## WORK INSTRUCTION
Go from the first line below to the one with "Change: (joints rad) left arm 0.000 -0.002" and print each line exactly.

## INFORMATION GIVEN
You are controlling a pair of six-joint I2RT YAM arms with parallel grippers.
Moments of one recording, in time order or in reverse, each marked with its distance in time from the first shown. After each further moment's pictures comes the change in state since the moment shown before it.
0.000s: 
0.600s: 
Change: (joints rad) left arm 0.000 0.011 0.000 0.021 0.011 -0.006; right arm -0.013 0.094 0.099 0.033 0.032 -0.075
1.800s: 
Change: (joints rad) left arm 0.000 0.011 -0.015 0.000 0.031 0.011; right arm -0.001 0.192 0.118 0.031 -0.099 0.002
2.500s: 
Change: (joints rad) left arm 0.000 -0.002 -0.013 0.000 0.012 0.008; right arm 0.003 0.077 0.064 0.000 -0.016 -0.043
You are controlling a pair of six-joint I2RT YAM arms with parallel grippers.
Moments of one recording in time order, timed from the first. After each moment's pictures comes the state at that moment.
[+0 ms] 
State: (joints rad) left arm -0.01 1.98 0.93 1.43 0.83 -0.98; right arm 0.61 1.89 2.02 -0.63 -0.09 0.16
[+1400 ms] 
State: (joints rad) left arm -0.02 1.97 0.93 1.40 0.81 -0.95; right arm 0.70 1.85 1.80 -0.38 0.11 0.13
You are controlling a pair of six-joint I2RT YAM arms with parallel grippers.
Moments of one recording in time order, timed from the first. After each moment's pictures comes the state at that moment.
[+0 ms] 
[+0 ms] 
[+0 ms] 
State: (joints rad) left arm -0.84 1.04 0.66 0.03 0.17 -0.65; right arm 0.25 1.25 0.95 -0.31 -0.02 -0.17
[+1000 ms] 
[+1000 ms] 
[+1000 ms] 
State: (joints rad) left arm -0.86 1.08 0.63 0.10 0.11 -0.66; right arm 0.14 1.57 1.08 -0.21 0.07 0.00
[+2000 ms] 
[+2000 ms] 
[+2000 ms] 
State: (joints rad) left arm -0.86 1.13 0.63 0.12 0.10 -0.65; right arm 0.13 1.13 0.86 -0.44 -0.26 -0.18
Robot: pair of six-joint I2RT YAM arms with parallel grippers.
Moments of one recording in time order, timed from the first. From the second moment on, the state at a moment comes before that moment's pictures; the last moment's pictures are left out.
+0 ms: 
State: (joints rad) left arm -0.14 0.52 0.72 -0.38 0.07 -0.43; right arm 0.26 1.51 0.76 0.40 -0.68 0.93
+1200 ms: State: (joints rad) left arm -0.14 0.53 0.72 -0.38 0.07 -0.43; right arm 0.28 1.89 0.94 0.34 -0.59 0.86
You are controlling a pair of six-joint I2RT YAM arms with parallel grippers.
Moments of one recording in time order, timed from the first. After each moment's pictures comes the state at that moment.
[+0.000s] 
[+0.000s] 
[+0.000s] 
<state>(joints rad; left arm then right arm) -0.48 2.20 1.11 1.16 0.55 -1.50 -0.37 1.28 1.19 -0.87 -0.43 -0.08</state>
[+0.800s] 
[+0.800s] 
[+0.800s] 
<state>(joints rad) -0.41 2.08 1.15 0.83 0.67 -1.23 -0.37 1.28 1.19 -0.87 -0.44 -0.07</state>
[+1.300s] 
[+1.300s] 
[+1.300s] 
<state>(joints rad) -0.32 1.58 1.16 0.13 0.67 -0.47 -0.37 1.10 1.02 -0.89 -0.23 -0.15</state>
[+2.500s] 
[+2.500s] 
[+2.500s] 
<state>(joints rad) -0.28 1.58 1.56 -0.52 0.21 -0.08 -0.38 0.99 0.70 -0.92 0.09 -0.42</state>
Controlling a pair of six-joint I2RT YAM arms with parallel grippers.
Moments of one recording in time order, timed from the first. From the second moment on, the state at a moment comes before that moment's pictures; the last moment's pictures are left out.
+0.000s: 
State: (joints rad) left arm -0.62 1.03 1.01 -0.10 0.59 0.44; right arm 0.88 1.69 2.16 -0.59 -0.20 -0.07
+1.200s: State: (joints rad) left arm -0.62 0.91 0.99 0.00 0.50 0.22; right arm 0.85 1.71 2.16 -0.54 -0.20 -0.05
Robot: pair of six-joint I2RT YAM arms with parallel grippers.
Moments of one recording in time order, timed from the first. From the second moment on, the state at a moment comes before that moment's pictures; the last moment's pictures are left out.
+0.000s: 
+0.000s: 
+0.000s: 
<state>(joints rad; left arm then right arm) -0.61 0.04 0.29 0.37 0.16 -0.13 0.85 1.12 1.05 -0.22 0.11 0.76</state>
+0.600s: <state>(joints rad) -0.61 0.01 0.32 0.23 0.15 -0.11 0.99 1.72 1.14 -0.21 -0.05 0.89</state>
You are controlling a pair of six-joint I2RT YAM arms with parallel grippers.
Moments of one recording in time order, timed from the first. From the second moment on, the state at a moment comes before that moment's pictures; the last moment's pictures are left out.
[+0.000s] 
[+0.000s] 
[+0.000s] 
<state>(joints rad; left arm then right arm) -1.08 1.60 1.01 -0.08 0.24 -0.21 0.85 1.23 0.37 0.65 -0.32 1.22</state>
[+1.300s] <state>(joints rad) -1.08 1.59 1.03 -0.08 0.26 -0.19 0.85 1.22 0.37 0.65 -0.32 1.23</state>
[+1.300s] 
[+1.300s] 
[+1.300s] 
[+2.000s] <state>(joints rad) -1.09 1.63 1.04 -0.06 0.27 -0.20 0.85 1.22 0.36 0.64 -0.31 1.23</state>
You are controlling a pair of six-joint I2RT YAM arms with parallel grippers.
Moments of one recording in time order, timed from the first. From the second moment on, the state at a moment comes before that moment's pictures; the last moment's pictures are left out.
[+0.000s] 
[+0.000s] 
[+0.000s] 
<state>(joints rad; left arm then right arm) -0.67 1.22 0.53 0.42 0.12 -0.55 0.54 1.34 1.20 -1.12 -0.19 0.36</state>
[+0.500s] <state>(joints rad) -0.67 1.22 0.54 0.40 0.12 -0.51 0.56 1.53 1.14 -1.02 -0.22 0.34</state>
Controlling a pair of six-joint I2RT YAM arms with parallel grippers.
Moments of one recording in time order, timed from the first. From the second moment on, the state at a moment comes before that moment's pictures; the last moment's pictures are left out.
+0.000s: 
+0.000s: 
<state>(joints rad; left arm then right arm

## RESULT FOR THIS TASK
You are controlling a pair of six-joint I2RT YAM arms with parallel grippers.
Moments of one recording, in time order or in reverse, each marked with its distance in time from the first shown. After each further moment's pictures comes the change in state since the moment shown before it.
0.000s: 
0.600s: 
Change: (joints rad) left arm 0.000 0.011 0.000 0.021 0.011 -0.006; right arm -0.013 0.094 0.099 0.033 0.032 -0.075
1.800s: 
Change: (joints rad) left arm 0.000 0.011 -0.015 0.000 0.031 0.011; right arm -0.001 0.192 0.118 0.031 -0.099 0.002
2.500s: 
Change: (joints rad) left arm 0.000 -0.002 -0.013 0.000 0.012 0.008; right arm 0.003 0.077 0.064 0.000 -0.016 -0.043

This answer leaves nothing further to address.